Code that makes a get request to the NOAA fisheries and creates CSV from it.

I tried to scrape from the NOAA fisheries FOSS data. I successfuly created a CSV file from the request but wasn't able to parse the data due to the format of the CSV file. I believe it was set up as a dictionary, containing a list of further dictionaries. I think I will try another API going forward so I don't waste time by getting stuck on this one.

In this next test I created a new scraper for accessing the Ocean Networks Canada API. The structure of this API's response was a lot more manageable and I figured out how to parse it.

Using this I code I was able to go back and modify my first attempt to find out information about Groundfish Pollock. I was also able to export this information to a CSV file without the formatting errors I had previously experienced. The data was clear and I was able to see what I would be able to extract. I knew that: I wanted numerical values to insert into an equation, and my focus was on deep sea creatures; so for my next scraper I accessed information about underwater objects.

In this program I looked for all the locations in the API which contained the word "underwater". This yielded a lot of information but I decided to focus on the location name, its depth, its latitude and its longitude. You can see that I was able to format the code to extract just the values I needed and then export this information to a separate CSV file.

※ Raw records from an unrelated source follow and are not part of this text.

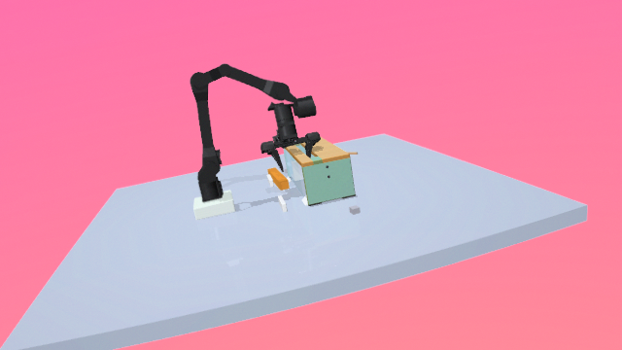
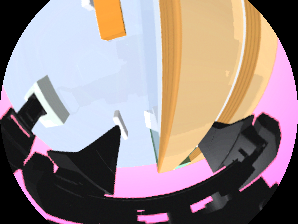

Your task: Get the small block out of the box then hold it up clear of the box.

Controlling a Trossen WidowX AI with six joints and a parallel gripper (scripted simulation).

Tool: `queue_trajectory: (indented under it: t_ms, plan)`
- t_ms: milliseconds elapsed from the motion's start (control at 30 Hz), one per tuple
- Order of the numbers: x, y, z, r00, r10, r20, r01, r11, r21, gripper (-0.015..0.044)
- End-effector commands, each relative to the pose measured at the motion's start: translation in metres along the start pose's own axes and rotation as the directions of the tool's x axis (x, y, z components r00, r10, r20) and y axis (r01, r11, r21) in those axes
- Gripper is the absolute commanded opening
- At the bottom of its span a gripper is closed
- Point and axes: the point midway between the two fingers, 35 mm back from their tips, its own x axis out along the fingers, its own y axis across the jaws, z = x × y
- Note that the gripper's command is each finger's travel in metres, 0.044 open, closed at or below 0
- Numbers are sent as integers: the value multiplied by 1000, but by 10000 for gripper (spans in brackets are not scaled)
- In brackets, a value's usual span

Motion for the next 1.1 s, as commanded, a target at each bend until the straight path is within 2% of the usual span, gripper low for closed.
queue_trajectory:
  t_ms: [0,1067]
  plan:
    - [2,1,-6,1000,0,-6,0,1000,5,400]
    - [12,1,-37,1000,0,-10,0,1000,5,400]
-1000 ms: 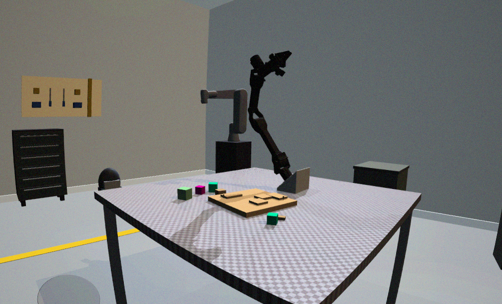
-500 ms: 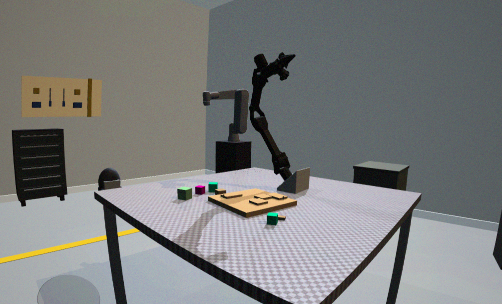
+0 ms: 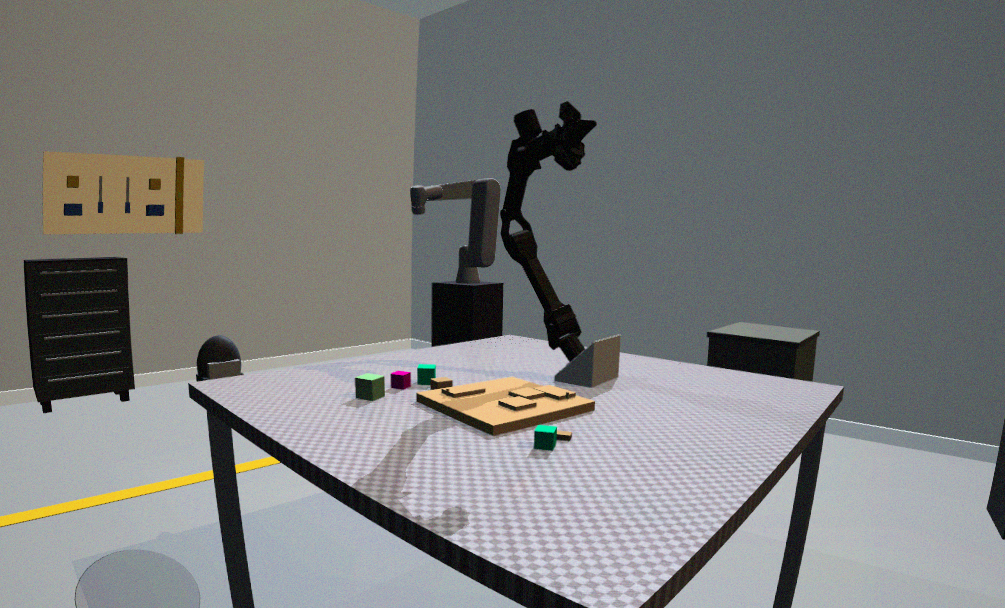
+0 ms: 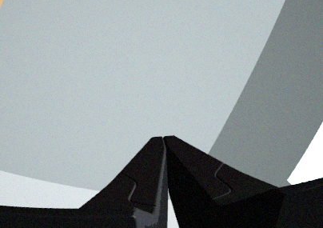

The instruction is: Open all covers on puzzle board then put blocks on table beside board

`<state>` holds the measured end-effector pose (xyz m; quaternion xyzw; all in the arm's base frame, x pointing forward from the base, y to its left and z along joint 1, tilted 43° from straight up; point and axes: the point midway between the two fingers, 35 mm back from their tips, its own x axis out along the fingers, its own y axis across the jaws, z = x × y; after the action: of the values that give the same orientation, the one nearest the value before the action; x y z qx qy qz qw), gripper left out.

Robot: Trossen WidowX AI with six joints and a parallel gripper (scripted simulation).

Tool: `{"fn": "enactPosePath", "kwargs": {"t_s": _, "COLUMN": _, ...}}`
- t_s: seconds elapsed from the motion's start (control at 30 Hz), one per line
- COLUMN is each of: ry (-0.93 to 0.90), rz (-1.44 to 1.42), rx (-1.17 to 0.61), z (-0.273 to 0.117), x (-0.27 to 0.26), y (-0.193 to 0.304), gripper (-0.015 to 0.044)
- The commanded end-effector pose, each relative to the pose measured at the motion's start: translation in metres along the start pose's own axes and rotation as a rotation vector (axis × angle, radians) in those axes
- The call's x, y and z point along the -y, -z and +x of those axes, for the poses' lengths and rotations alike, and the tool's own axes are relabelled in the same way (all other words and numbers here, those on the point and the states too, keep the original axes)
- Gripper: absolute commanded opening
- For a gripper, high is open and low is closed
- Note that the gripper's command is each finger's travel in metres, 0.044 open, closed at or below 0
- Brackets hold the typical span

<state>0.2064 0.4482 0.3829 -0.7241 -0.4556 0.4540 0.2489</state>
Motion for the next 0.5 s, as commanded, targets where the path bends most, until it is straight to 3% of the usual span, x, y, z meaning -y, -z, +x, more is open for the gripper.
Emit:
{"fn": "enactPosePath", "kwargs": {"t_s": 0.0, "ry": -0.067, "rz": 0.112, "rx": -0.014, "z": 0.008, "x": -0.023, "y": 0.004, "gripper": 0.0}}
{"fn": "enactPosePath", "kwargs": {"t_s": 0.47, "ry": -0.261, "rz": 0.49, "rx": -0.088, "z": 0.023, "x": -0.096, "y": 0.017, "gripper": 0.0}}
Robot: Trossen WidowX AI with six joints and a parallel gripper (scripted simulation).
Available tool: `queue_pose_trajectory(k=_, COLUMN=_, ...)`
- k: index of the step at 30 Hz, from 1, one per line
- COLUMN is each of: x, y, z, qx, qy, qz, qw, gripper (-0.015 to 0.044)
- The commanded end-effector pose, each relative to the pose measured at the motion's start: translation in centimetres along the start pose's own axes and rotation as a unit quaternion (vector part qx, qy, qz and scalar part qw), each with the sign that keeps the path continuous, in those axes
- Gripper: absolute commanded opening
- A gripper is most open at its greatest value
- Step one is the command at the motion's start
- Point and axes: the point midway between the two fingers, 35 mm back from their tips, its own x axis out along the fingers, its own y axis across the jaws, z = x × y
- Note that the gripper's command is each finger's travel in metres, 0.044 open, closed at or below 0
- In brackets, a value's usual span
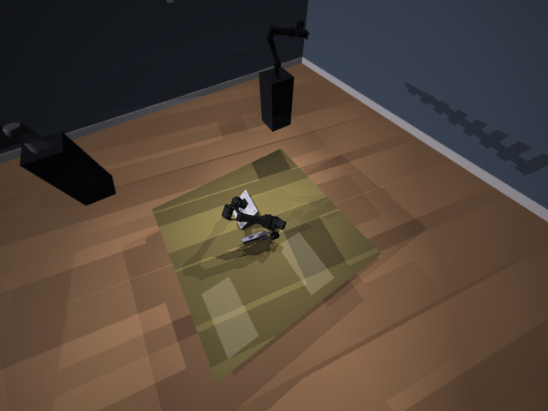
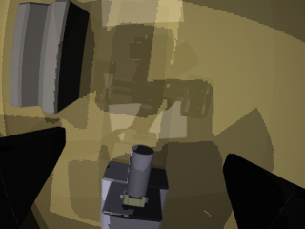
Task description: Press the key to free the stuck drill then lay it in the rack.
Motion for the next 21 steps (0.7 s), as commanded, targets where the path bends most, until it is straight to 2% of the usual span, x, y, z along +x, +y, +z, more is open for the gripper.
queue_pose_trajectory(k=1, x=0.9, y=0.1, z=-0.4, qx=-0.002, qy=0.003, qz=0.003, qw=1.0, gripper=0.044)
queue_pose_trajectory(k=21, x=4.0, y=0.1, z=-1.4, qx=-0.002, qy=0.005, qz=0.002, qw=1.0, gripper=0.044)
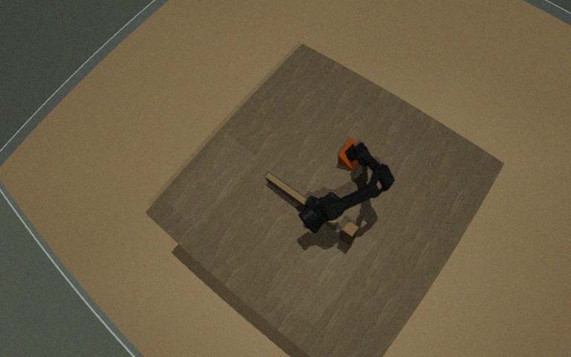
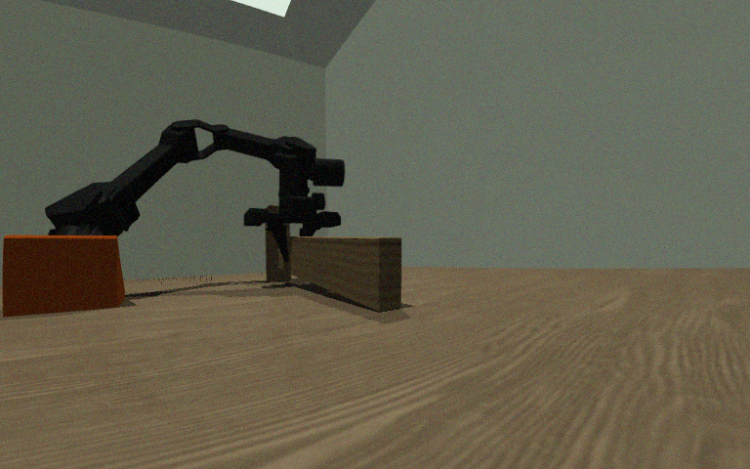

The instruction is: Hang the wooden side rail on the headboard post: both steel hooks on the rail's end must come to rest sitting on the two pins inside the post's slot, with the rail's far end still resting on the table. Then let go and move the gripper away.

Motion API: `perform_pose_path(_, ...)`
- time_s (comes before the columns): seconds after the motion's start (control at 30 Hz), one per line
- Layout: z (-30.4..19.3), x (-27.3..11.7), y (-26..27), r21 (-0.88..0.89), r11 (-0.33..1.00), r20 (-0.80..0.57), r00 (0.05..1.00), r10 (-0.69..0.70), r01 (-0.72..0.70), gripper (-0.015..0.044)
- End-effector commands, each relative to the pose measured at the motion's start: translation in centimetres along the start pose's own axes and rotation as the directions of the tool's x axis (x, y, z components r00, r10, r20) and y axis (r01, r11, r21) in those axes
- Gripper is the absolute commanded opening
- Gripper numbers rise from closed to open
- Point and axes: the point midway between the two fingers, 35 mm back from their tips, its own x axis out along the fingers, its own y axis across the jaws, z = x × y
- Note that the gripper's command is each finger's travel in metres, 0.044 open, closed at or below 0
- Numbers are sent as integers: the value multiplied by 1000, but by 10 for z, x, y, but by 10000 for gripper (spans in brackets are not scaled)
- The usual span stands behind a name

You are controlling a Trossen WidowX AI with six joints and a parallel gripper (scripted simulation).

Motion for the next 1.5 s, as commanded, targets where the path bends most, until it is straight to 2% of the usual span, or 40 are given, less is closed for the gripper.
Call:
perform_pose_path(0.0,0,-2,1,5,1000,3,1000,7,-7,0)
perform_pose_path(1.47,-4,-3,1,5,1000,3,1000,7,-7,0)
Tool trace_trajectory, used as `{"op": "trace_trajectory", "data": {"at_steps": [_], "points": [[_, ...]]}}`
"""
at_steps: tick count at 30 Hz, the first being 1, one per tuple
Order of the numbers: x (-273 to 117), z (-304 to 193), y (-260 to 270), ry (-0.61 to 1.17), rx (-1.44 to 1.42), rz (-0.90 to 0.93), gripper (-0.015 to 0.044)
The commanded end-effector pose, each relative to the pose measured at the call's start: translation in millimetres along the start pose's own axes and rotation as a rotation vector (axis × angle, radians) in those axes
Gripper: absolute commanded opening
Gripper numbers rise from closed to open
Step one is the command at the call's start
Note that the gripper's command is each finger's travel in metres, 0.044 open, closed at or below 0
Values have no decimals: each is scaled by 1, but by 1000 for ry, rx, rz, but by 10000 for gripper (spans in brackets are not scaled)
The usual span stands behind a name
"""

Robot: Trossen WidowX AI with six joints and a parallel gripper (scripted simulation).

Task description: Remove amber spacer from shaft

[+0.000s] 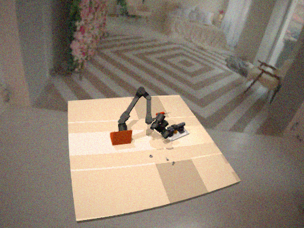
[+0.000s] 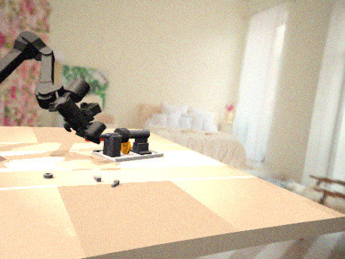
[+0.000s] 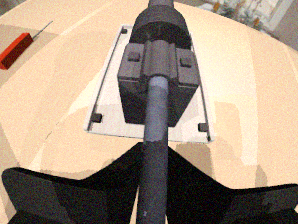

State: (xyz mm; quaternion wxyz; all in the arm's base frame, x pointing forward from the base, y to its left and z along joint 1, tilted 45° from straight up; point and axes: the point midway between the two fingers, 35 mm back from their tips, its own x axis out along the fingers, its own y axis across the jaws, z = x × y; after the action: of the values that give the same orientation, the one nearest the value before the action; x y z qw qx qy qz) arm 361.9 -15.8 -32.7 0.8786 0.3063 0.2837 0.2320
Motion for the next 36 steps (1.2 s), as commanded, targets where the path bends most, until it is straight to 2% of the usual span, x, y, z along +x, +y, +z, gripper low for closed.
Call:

Here you can see me exporting the API data about underwater locations to a CSV, and then accessing that same CSV within another Python program. This second program was to be used for plotting the data in a three-dimensional space, shown on the plot above. I liked how this was a representation of the numbers I'd spent so long trying to retrieve. I had the idea for the visualiser to contain multiple equation-generated "creatures" that would be situated within this plot.

Since I had decided to use the numerical values from the locations as a plane for the creatures to exist in, I needed another source of numbers to inform the equations the creatures would be generated by. I went with the simplest solution of converting the location names into their ASCII codes; I knew this would give me a long string of values to play with. Here you can see the outcome of the conversions as a list, which I transformed into long strings using ord(), a function which returns the integer a character represents, otherwise known as its ASCII code.

I collected the results in a JavaScript sketch so I could finally start using the numbers to draw things. I used fetch to access the CSV file and created a function that would decode, format, and log the data in the console. It took some further cleaning to get the data to be pure, usable numbers, but eventually it worked. Now having access to the data I need, I can split up the values into smaller integers or floats and perform operations on some equations with them.